_Supplied information:_
═══
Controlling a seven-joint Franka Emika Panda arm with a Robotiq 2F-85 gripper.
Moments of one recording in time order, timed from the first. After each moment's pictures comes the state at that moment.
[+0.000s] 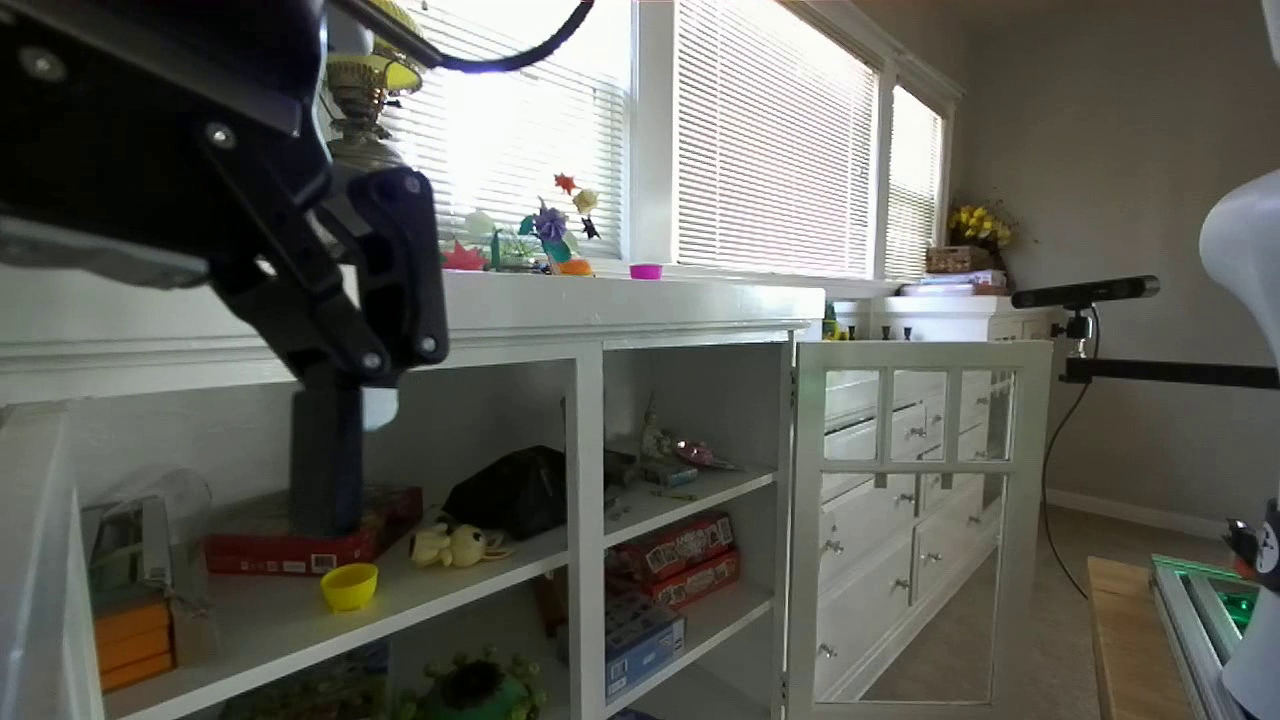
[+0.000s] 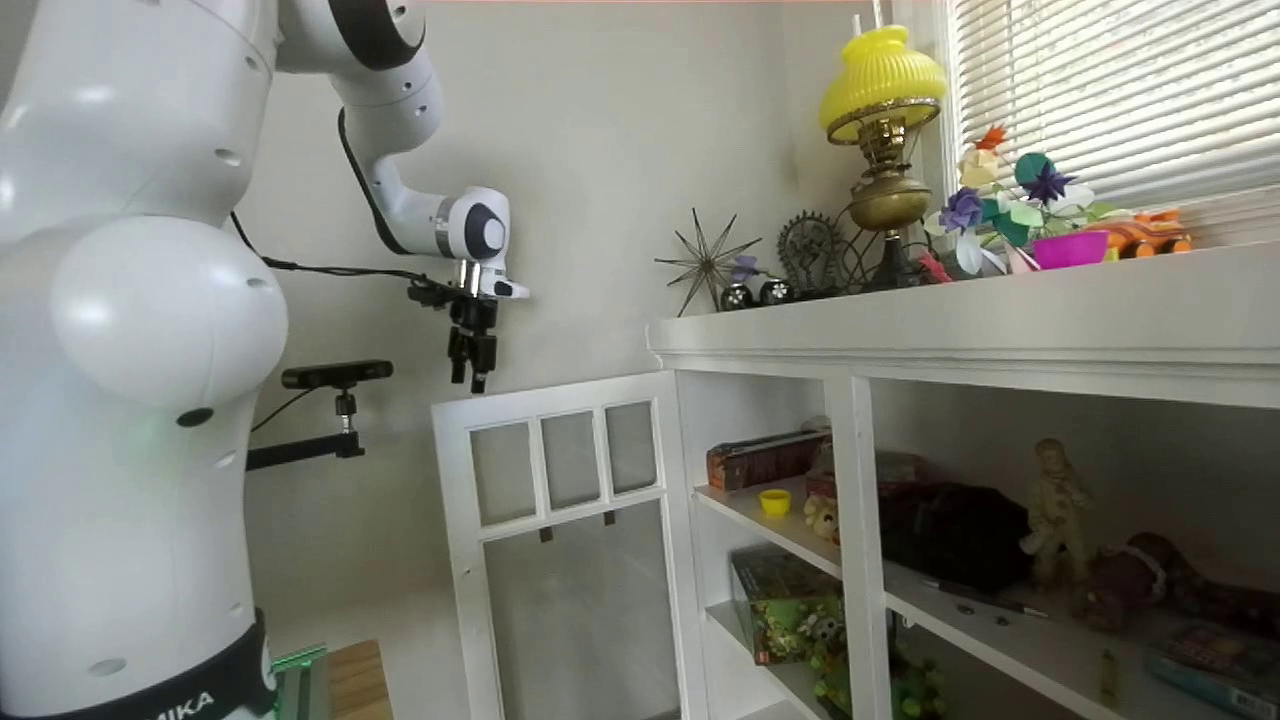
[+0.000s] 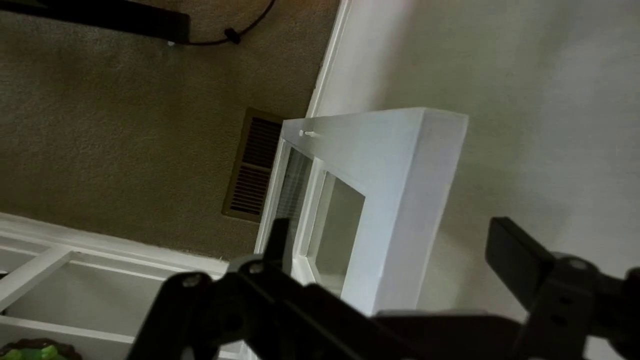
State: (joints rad) arm 0.56 0.29 0.42 -1.82 0.11 2.13 0.77
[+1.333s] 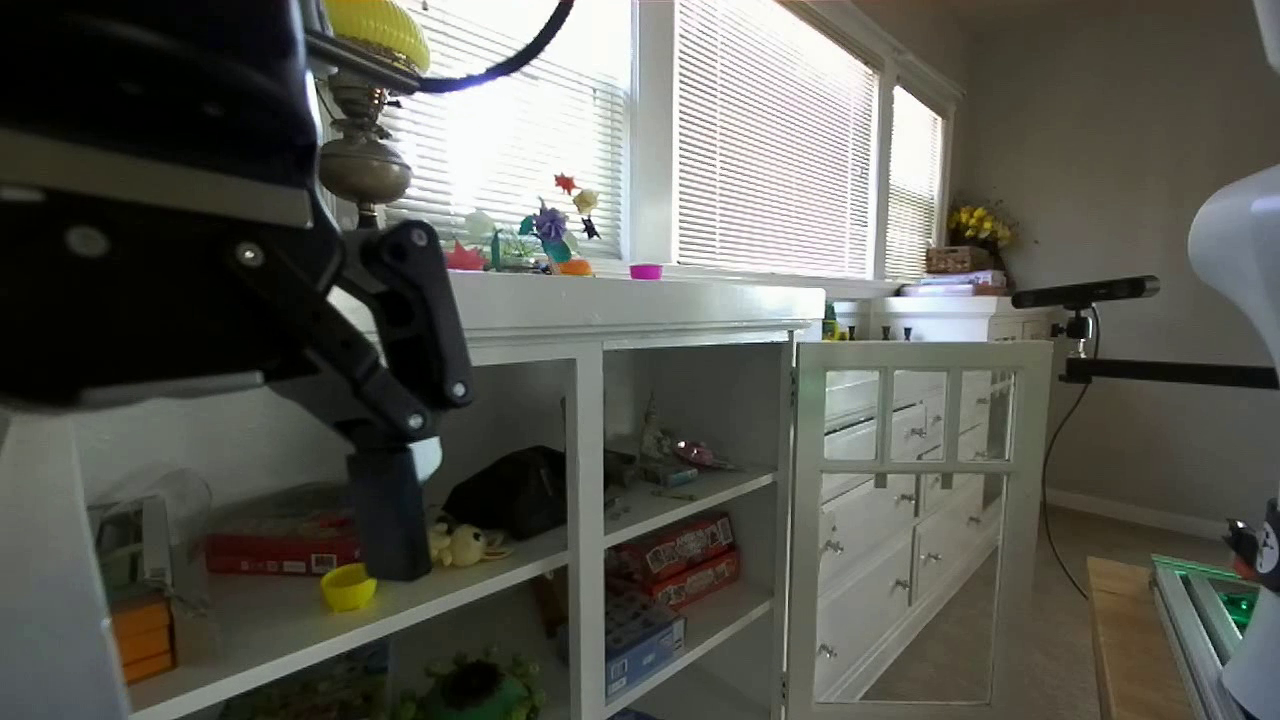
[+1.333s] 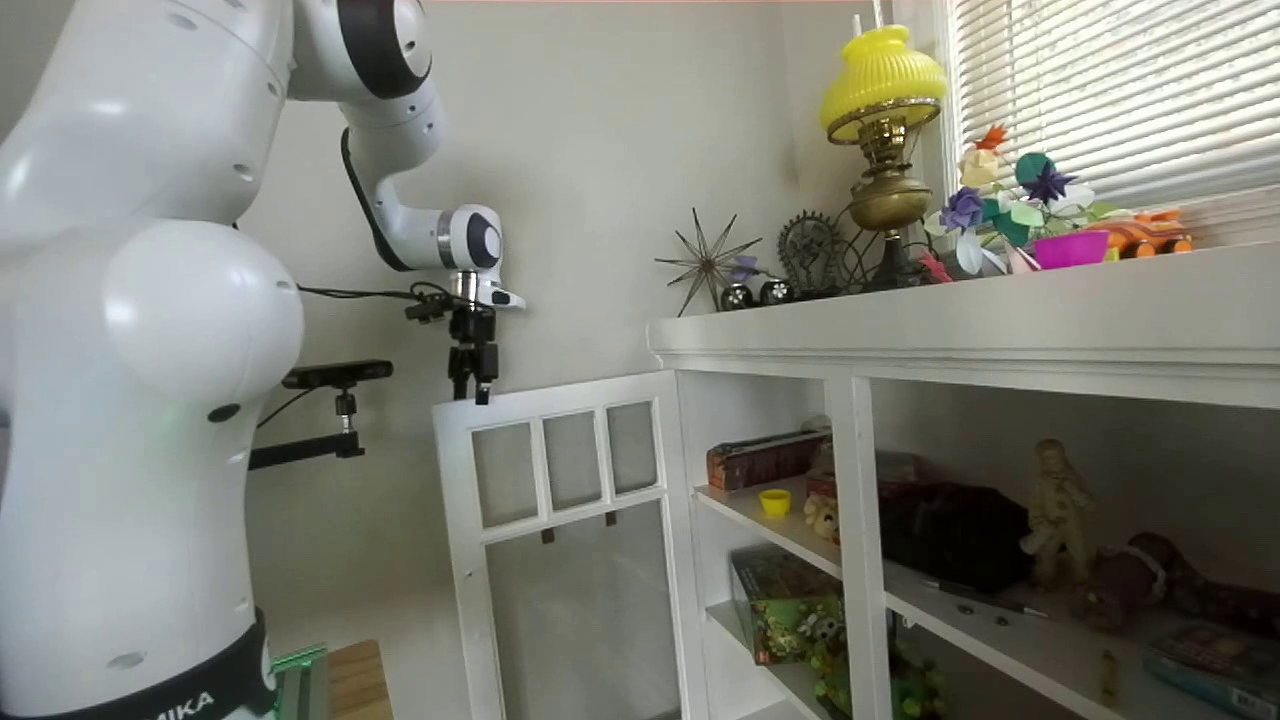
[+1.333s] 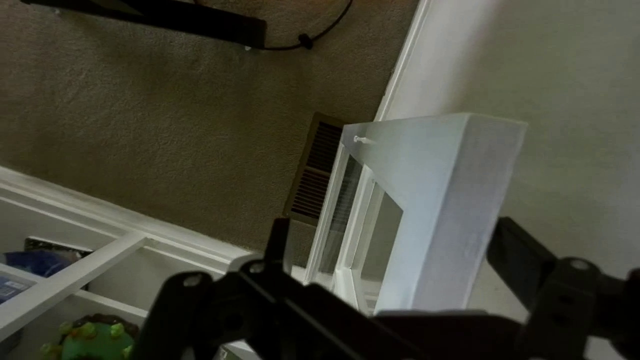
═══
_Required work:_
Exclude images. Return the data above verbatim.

_Written solution:_
Controlling a seven-joint Franka Emika Panda arm with a Robotiq 2F-85 gripper.
Moments of one recording in time order, timed from the first. After each moment's pictures comes the state at that moment.
[+0.000s] 
[+0.000s] 
[+0.000s] 
State: (joints rad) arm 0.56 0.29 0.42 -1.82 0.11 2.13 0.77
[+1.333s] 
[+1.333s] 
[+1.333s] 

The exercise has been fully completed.